▸ Task to complete:
Pictures aside, please retype the whole listing word for word.

▸ Recorded information:
........
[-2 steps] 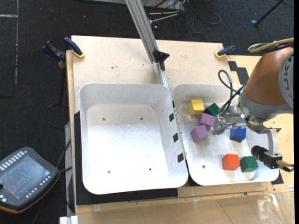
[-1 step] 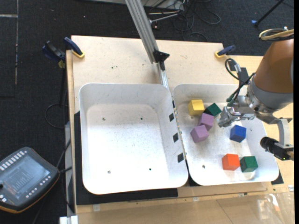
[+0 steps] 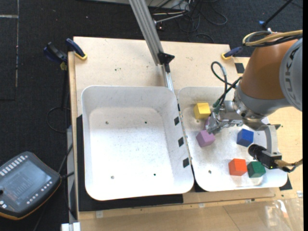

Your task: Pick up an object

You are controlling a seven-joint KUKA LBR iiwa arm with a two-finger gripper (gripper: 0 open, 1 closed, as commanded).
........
▸ Written solution:
[-2 steps] 
[-1 step] 
[+0 steps] 

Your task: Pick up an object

You are controlling a seven-joint KUKA LBR iiwa arm with a two-finger gripper (gripper: 0 open, 1 closed, as commanded).

The exercise was answered completely.